# Anyone have trouble with clogging Clearvue mini-cyclones?



## Perplexed1ne (Apr 23, 2020)

I am building a cart for my Clearvue mini using the carcass/cart of an old dust collector stand. There is going to be a vacuum unit built over the top of the mini eliminating the hose. The mini will be "permanently" sandwiched between the vacuum motor and the bin lid making the mini-cyclone to be difficult to get to if it were to clog.

I am a little worried that I am setting up some hassle if the intake gets clogged on some regular basis and needs a push stick or something to unclog it. The internal transition from round intake hose to rectangle ahead of the ramp looks a little vulnerable to clogging. That said if I use a shop vac for floor cleaning and use the mini-cyclone for saws and sanders there shouldn't be a problem. Its the thickness planner that concerns me.


----------



## therealSteveN (Oct 29, 2016)

If you are concerned it may clog, just use it a while, and see how it goes. I can't remember reading about any cyclone clogging, usually more about choke points on duct getting clogged.

Just run it on the thickness planer the next few times you use it, and if it goes well, move ahead. You are not saying anything about the DC unit, the type or diameter of the line used, so all of the combined could be an issue as well.

I look at that like doing test applications of a finishing recipe, do it away from the real piece, and instead do it on scrap. If the scrap goes well, move ahead, this is the same principle I would think.


----------



## Perplexed1ne (Apr 23, 2020)

Right. Sorry. More information:

I was looking for shop vac filters one day and came across single and dual motor vacuum lids for 55 gal drums. It was a revelation. Harking back to an admiration for Muscle Cars in my misspent youth, and disappointment that my parents would not let me put lifters on the family's 1965 Valiant, I thought it would be gratifying in later life to build a Muscle Cart. I had seen people who had built vertical DC carts that eliminated the hose between cyclone and vacuum but didn't want to take my shop vac apart. I have a pretty underpowered Shopsmith DC that is nonetheless extremely well built and easy to move around the shop. I took the blower out and am retrofitting it with the mini and a DIY vacuum lid.
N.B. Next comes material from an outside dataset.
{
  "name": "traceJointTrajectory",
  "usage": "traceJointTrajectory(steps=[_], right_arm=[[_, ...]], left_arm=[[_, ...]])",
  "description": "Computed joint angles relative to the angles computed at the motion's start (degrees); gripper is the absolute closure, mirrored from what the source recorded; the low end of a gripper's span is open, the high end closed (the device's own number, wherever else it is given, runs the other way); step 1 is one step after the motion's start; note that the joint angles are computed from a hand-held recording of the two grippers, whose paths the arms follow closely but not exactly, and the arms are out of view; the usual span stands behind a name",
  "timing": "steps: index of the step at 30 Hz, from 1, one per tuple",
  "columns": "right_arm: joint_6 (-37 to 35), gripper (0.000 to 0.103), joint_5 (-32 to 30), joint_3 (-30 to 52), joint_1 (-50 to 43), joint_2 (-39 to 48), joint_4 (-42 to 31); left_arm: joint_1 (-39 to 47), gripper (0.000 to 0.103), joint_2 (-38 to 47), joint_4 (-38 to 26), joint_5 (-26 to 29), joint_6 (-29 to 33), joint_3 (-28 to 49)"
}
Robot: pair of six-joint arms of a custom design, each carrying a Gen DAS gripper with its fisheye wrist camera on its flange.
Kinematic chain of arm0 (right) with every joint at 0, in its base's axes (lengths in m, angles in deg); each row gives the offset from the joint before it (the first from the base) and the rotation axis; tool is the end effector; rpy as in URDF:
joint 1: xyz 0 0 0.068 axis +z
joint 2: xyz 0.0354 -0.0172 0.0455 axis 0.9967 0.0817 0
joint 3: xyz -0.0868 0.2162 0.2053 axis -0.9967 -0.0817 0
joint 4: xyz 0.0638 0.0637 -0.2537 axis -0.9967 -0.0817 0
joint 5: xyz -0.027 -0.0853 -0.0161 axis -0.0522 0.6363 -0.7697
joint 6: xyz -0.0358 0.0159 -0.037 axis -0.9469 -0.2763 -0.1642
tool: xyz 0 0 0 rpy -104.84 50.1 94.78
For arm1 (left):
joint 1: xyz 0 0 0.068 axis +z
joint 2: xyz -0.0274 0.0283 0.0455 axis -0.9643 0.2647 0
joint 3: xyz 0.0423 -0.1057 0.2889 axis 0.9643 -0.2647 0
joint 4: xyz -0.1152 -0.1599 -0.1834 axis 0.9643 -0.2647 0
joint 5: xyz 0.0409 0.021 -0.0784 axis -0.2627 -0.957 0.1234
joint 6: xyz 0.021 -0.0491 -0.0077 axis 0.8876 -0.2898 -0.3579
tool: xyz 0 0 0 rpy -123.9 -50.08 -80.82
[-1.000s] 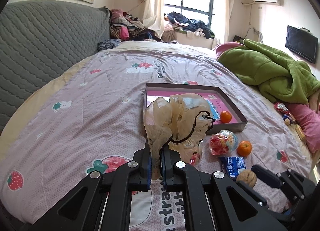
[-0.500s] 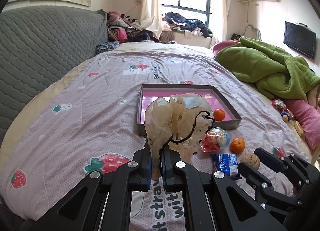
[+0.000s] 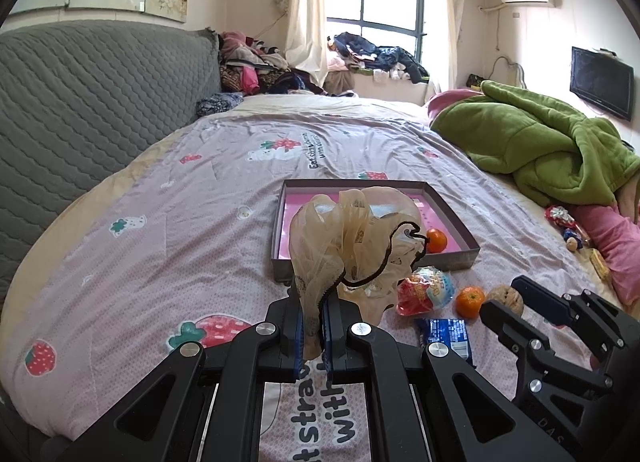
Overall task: Organize objects
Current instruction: 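Lift the mesh bag with the left tool while the right tool closes around the walnut, then carry the mesh bag with the left tool while the right tool carries the walnut toward the box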
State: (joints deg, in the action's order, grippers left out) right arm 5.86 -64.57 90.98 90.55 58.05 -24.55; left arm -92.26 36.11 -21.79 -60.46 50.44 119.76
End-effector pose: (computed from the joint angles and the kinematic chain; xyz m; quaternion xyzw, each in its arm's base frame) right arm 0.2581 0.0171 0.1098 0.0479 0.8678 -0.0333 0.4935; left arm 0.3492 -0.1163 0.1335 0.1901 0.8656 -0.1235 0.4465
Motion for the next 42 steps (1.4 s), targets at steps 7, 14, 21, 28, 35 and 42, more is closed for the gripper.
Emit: traceJointTrajectory(steps=[7,14,21,28,35,42], right_arm=[[-2.1,0.067,-3.4,1.9,-4.2,0.1,-1.0],[-4.6,0.067,-5.4,5.5,-8.1,0.2,-3.4],[-6.9,0.067,-7.3,9.0,-12.0,1.1,-4.7],[-9.6,0.067,-9.7,12.9,-16.0,2.2,-6.3],[-10.9,0.067,-13.1,19.7,-20.1,4.9,-11.2],[-12.5,0.067,-14.5,24.9,-21.8,7.5,-14.1]], left_arm=[[-0.2,0.096,2.0,-1.5,-1.5,-0.9,3.1],[-0.6,0.096,3.4,-4.3,-2.7,-1.5,8.1],[-1.7,0.096,5.7,-6.9,-3.4,-1.7,13.0],[-2.7,0.096,9.0,-11.0,-4.3,-1.7,19.9],[-3.2,0.096,13.6,-17.9,-3.7,-3.2,29.2],[-4.4,0.096,18.4,-22.1,-4.4,-4.0,37.5]])
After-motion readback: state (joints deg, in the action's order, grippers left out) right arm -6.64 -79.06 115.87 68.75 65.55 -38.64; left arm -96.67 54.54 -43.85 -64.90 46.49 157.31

Commercial vacuum lids are north of $500 but looking at their manuals and schematics one discovers that the motors can be had pretty reasonably. I got a pair of motors with the same specs as a $900 dual motor lid for under $100. On paper I will have 225 cfm and 14" waterlift. I will be using the Rockler 1.5" flexible hose for hand sanders/routers and 2.5" on the miter saw. On paper this should suck the chrome off a trailer hitch.
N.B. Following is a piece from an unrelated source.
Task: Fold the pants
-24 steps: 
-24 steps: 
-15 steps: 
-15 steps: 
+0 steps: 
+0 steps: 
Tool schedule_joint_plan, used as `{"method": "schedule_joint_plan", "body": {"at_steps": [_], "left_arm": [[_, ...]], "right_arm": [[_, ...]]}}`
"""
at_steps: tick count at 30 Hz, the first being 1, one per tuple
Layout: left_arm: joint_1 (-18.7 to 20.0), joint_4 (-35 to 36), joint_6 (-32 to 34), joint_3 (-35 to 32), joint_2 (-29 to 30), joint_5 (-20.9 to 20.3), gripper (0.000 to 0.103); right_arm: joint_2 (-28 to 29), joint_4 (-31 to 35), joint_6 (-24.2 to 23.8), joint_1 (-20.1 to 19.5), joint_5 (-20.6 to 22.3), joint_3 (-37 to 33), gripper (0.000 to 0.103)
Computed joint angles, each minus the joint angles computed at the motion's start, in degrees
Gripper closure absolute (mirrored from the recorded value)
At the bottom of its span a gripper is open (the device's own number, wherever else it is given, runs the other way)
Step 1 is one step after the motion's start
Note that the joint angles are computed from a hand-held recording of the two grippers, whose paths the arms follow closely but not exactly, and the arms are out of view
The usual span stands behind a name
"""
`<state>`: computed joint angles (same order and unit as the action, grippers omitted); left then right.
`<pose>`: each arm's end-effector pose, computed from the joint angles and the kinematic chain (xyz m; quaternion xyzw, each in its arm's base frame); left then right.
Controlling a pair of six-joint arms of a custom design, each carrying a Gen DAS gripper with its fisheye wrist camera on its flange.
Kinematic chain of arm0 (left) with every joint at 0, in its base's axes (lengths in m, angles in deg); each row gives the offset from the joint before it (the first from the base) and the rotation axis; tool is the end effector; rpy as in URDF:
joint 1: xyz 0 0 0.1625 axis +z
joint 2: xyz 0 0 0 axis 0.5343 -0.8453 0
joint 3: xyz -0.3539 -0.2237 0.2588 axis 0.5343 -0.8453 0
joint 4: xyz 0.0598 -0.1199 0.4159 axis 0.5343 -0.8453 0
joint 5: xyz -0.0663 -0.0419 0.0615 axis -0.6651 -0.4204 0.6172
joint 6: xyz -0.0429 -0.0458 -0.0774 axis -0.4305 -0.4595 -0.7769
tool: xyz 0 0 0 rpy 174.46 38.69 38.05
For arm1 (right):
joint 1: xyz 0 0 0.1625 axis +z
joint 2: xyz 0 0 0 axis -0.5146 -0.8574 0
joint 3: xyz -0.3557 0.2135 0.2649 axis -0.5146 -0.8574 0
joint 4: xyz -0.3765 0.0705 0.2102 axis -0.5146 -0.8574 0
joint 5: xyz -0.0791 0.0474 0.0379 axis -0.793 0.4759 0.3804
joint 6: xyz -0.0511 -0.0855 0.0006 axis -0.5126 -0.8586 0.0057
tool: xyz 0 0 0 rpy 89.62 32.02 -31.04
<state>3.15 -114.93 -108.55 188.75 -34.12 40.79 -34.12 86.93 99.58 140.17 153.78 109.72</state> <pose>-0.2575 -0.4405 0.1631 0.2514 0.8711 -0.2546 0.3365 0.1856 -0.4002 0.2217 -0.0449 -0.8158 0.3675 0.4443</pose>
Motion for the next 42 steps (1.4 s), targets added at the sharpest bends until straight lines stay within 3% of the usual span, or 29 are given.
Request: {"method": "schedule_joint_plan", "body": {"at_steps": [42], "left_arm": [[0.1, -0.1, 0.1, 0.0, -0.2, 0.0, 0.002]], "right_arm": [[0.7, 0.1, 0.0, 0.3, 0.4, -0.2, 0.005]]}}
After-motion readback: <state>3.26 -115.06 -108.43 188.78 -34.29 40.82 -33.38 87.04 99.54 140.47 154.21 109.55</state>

But as I think about sandwiching/caulking the Clearvue Mini into place, inside what was the blower housing of the DC cart, I realized it would be out of sight and that maybe I was borrowing trouble. I suppose I could mount it above the empty blower housing, but then it is getting a bit tall and unstable. Likewise, mounting below robs me of space for the bin.

There is a 3way manifold splitter that bolts onto the blower carcass and I could always unscrew it and shove a dowel in to dislodge a clog. I was just curios if this was a known and obvious problem waiting to happen. I agree that it is worth the experiment. Just didn't want to repeat an experiment with known results.


----------



## EarlS (Dec 21, 2011)

You have to worry about sucking up larger pieces of wood scraps that get lodged in the inlet to the cyclone. I have the same problem with my cyclone mounted inside a DC cart. If the suction seems to have dropped off, I empty the dust bin under the cyclone and check the inlet to see if anything is stuck in it. Generally a larger piece of wood gets stuck and shavings get piled up on it, causing a restriction.

I wouldn't use a small cyclone with a planer. It needs a big duct to move all of the chips.

I hope I read your post correctly and provided some useful answers


----------



## AlanWS (Aug 28, 2008)

I have a small cyclone about the size of a Clearvue Mini that is connected to a shopvac, and plumbed with 2 1/2" PVC around the shop, with shopmade blastgates. It's mounted near the ceiling and connected to a reinforced metal trashcan below so I don't need to move it around (or empty it often). I found that it clogs only if I use it to clean up a lot of the mess from turning green wood, because that's so long and stringy. Everything else has been fine.


----------



## Perplexed1ne (Apr 23, 2020)

Thanks guys. All good advice. I'm waiting on some parts and will hopefully assemble this puppy in the coming months.


----------